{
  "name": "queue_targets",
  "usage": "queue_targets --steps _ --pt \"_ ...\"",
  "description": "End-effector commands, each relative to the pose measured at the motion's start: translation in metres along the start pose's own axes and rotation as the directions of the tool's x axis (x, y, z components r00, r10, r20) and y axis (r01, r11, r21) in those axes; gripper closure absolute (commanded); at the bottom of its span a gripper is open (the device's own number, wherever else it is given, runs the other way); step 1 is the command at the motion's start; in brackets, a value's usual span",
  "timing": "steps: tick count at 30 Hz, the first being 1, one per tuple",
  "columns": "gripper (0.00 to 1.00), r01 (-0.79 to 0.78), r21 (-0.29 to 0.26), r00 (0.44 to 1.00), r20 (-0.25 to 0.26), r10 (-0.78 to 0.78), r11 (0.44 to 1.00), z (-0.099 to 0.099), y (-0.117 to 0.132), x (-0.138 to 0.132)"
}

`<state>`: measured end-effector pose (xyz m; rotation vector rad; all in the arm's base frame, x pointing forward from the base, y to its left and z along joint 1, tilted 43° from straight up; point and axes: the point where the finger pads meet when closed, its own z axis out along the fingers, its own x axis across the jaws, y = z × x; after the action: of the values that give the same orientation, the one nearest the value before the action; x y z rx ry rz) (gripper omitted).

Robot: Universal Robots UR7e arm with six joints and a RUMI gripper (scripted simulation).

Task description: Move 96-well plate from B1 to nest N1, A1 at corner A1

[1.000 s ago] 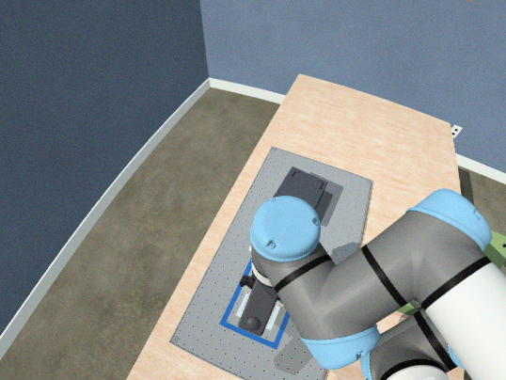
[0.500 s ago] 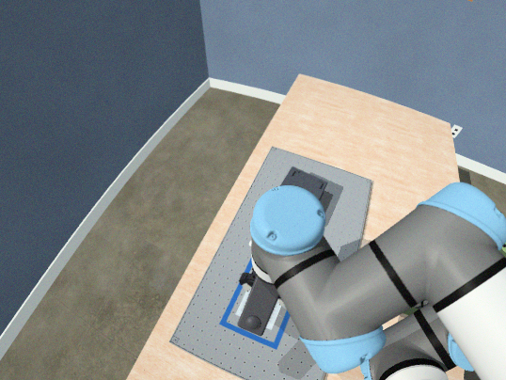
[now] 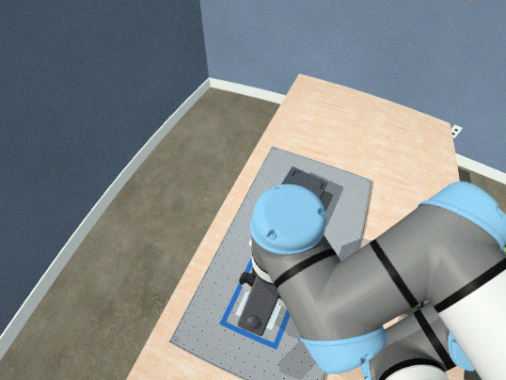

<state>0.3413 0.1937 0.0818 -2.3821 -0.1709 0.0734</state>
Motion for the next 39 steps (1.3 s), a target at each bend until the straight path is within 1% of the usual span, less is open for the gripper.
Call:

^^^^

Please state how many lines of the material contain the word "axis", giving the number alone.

2